### What is being asked
Print every record word for word.

### Records provided
•••

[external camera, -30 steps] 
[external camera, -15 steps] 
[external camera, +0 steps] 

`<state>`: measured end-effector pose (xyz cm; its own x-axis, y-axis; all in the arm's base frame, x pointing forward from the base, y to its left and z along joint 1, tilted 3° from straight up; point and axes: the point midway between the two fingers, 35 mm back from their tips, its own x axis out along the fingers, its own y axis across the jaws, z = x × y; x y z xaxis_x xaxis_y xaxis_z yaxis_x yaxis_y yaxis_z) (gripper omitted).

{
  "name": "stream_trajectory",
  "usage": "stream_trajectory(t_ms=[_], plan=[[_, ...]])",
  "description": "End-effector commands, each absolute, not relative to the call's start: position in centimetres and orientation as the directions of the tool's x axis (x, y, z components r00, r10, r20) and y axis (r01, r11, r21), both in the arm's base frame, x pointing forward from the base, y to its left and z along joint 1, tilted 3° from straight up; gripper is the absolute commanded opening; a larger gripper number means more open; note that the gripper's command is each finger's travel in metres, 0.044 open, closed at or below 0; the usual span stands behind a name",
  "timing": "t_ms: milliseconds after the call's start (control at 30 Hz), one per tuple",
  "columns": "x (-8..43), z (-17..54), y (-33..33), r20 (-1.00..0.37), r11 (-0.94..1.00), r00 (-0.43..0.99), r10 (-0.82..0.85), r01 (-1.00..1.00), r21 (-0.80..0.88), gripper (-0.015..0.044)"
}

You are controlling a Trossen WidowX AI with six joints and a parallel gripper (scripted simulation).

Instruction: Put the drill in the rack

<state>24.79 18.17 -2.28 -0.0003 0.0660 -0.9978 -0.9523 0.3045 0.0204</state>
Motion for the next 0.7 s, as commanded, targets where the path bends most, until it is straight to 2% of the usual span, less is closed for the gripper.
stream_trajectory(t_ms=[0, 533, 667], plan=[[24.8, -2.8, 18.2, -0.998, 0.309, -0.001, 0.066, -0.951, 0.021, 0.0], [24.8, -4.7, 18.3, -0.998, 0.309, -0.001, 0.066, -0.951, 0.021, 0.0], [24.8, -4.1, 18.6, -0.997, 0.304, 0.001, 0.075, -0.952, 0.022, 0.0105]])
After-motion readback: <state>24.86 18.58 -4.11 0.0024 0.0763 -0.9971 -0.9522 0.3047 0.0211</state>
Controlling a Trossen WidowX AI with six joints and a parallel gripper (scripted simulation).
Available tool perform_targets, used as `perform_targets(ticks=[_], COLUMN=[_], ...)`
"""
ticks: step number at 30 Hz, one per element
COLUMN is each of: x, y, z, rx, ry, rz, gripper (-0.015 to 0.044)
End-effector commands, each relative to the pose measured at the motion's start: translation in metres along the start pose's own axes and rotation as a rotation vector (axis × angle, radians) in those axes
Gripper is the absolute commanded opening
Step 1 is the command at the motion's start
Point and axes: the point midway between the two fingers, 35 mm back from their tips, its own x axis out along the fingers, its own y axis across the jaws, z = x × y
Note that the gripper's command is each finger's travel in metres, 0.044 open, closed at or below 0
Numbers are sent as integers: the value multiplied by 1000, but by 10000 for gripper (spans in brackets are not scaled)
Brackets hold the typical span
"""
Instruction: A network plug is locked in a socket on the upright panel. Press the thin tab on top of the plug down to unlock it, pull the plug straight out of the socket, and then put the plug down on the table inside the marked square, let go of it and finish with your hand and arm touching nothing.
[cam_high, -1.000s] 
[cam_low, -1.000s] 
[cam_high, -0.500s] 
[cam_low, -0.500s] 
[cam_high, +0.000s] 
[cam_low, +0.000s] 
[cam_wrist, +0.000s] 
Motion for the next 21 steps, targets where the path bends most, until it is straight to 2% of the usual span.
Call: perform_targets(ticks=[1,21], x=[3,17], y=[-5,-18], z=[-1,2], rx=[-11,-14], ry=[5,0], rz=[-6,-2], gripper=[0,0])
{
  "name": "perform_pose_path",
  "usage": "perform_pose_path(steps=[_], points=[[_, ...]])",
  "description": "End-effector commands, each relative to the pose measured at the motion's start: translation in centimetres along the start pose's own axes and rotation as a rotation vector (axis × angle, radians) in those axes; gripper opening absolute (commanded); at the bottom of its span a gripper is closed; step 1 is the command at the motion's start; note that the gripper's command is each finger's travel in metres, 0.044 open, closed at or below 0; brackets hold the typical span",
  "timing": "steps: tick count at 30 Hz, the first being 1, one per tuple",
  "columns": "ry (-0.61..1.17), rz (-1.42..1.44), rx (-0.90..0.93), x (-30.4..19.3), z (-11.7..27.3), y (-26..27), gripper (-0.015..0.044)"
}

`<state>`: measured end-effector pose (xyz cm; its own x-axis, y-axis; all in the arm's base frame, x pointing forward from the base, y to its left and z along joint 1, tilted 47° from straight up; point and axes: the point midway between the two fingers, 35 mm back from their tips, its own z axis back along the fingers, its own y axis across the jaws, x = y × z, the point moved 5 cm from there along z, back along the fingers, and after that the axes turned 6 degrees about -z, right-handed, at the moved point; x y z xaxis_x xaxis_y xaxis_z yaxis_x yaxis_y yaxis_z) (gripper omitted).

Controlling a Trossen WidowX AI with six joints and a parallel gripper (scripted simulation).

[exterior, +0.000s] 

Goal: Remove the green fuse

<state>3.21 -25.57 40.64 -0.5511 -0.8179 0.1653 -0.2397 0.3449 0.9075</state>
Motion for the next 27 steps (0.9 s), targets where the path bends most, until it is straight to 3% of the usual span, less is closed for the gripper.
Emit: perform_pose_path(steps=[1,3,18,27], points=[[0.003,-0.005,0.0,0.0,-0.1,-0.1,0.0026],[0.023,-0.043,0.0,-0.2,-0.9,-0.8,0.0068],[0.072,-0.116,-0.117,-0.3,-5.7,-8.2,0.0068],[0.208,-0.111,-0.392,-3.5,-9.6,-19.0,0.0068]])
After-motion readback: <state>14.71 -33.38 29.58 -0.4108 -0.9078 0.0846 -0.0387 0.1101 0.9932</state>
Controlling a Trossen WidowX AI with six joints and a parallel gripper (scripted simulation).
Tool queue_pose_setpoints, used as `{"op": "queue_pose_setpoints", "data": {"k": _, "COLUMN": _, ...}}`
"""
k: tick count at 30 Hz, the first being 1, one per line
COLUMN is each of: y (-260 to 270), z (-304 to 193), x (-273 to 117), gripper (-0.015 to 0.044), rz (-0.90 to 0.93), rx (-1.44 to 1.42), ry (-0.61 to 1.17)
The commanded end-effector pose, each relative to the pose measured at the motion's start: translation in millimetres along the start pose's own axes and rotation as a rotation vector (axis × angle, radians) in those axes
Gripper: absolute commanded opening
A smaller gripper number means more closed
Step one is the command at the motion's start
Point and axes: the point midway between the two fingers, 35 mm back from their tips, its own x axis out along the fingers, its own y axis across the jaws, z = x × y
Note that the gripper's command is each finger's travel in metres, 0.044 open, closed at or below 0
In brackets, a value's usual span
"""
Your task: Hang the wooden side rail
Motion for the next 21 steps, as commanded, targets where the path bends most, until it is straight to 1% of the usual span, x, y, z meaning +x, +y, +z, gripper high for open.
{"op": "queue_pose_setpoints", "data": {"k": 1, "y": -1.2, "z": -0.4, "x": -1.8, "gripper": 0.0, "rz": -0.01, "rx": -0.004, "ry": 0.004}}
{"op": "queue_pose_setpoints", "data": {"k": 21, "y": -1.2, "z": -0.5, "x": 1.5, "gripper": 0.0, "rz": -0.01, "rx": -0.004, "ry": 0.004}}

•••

### Solution
[external camera, -30 steps] 
[external camera, -15 steps] 
[external camera, +0 steps] 

`<state>`: measured end-effector pose (xyz cm; its own x-axis, y-axis; all in the arm's base frame, x pointing forward from the base, y to its left and z along joint 1, tilted 3° from straight up; point and axes: the point midway between the two fingers, 35 mm back from their tips, its own x axis out along the fingers, its own y axis across the jaws, z = x × y; x y z xaxis_x xaxis_y xaxis_z yaxis_x yaxis_y yaxis_z) (gripper omitted).

{
  "name": "stream_trajectory",
  "usage": "stream_trajectory(t_ms=[_], plan=[[_, ...]])",
  "description": "End-effector commands, each absolute, not relative to the call's start: position in centimetres and orientation as the directions of the tool's x axis (x, y, z components r00, r10, r20) and y axis (r01, r11, r21), both in the arm's base frame, x pointing forward from the base, y to its left and z along joint 1, tilted 3° from straight up; gripper is the absolute commanded opening; a larger gripper number means more open; note that the gripper's command is each finger's travel in metres, 0.044 open, closed at or below 0; the usual span stands behind a name",
  "timing": "t_ms: milliseconds after the call's start (control at 30 Hz), one per tuple",
  "columns": "x (-8..43), z (-17..54), y (-33..33), r20 (-1.00..0.37), r11 (-0.94..1.00), r00 (-0.43..0.99), r10 (-0.82..0.85), r01 (-1.00..1.00), r21 (-0.80..0.88), gripper (-0.015..0.044)"
}

You are controlling a Trossen WidowX AI with six joints and a parallel gripper (scripted simulation).

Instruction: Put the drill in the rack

<state>24.79 18.17 -2.28 -0.0003 0.0660 -0.9978 -0.9523 0.3045 0.0204</state>
Motion for the next 0.7 s, as commanded, targets where the path bends most, until it is straight to 2% of the usual span, less is closed for the gripper.
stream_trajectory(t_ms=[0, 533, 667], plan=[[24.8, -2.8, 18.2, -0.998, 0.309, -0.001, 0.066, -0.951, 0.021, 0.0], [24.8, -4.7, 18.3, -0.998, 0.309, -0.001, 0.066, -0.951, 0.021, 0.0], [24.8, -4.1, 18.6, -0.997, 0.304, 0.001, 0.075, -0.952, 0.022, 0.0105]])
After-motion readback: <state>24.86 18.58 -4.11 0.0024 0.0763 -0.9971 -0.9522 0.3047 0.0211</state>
Controlling a Trossen WidowX AI with six joints and a parallel gripper (scripted simulation).
Available tool perform_targets, used as `perform_targets(ticks=[_], COLUMN=[_], ...)`
"""
ticks: step number at 30 Hz, one per element
COLUMN is each of: x, y, z, rx, ry, rz, gripper (-0.015 to 0.044)
End-effector commands, each relative to the pose measured at the motion's start: translation in metres along the start pose's own axes and rotation as a rotation vector (axis × angle, radians) in those axes
Gripper is the absolute commanded opening
Step 1 is the command at the motion's start
Point and axes: the point midway between the two fingers, 35 mm back from their tips, its own x axis out along the fingers, its own y axis across the jaws, z = x × y
Note that the gripper's command is each finger's travel in metres, 0.044 open, closed at or below 0
Numbers are sent as integers: the value multiplied by 1000, but by 10000 for gripper (spans in brackets are not scaled)
Brackets hold the typical span
"""
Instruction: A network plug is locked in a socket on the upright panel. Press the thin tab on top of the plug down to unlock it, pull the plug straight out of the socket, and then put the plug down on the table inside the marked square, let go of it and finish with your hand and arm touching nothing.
[cam_high, -1.000s] 
[cam_low, -1.000s] 
[cam_high, -0.500s] 
[cam_low, -0.500s] 
[cam_high, +0.000s] 
[cam_low, +0.000s] 
[cam_wrist, +0.000s] 
Motion for the next 21 steps, targets where the path bends most, until it is straight to 2% of the usual span.
Call: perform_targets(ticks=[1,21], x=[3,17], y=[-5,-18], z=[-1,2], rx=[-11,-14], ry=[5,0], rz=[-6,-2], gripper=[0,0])
{
  "name": "perform_pose_path",
  "usage": "perform_pose_path(steps=[_], points=[[_, ...]])",
  "description": "End-effector commands, each relative to the pose measured at the motion's start: translation in centimetres along the start pose's own axes and rotation as a rotation vector (axis × angle, radians) in those axes; gripper opening absolute (commanded); at the bottom of its span a gripper is closed; step 1 is the command at the motion's start; note that the gripper's command is each finger's travel in metres, 0.044 open, closed at or below 0; brackets hold the typical span",
  "timing": "steps: tick count at 30 Hz, the first being 1, one per tuple",
  "columns": "ry (-0.61..1.17), rz (-1.42..1.44), rx (-0.90..0.93), x (-30.4..19.3), z (-11.7..27.3), y (-26..27), gripper (-0.015..0.044)"
}

`<state>`: measured end-effector pose (xyz cm; its own x-axis, y-axis; all in the arm's base frame, x pointing forward from the base, y to its left and z along joint 1, tilted 47° from straight up; point and axes: the point midway between the two fingers, 35 mm back from their tips, its own z axis back along the fingers, its own y axis across the jaws, x = y × z, the point moved 5 cm from there along z, back along the fingers, and after that the axes turned 6 degrees about -z, right-handed, at the moved point; x y z xaxis_x xaxis_y xaxis_z yaxis_x yaxis_y yaxis_z) (gripper omitted).

Controlling a Trossen WidowX AI with six joints and a parallel gripper (scripted simulation).

[exterior, +0.000s] 

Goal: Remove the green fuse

<state>3.21 -25.57 40.64 -0.5511 -0.8179 0.1653 -0.2397 0.3449 0.9075</state>
Motion for the next 27 steps (0.9 s), targets where the path bends most, until it is straight to 3% of the usual span, less is closed for the gripper.
Emit: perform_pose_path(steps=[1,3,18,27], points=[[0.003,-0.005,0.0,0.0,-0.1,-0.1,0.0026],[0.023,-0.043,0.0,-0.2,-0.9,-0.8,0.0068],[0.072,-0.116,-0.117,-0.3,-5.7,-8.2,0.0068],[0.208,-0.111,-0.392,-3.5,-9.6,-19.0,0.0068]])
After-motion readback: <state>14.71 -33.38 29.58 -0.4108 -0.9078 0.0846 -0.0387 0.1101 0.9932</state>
Controlling a Trossen WidowX AI with six joints and a parallel gripper (scripted simulation).
Tool queue_pose_setpoints, used as `{"op": "queue_pose_setpoints", "data": {"k": _, "COLUMN": _, ...}}`
"""
k: tick count at 30 Hz, the first being 1, one per line
COLUMN is each of: y (-260 to 270), z (-304 to 193), x (-273 to 117), gripper (-0.015 to 0.044), rz (-0.90 to 0.93), rx (-1.44 to 1.42), ry (-0.61 to 1.17)
The commanded end-effector pose, each relative to the pose measured at the motion's start: translation in millimetres along the start pose's own axes and rotation as a rotation vector (axis × angle, radians) in those axes
Gripper: absolute commanded opening
A smaller gripper number means more closed
Step one is the command at the motion's start
Point and axes: the point midway between the two fingers, 35 mm back from their tips, its own x axis out along the fingers, its own y axis across the jaws, z = x × y
Note that the gripper's command is each finger's travel in metres, 0.044 open, closed at or below 0
In brackets, a value's usual span
"""
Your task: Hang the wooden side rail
Motion for the next 21 steps, as commanded, targets where the path bends most, until it is straight to 1% of the usual span, x, y, z meaning +x, +y, +z, gripper high for open.
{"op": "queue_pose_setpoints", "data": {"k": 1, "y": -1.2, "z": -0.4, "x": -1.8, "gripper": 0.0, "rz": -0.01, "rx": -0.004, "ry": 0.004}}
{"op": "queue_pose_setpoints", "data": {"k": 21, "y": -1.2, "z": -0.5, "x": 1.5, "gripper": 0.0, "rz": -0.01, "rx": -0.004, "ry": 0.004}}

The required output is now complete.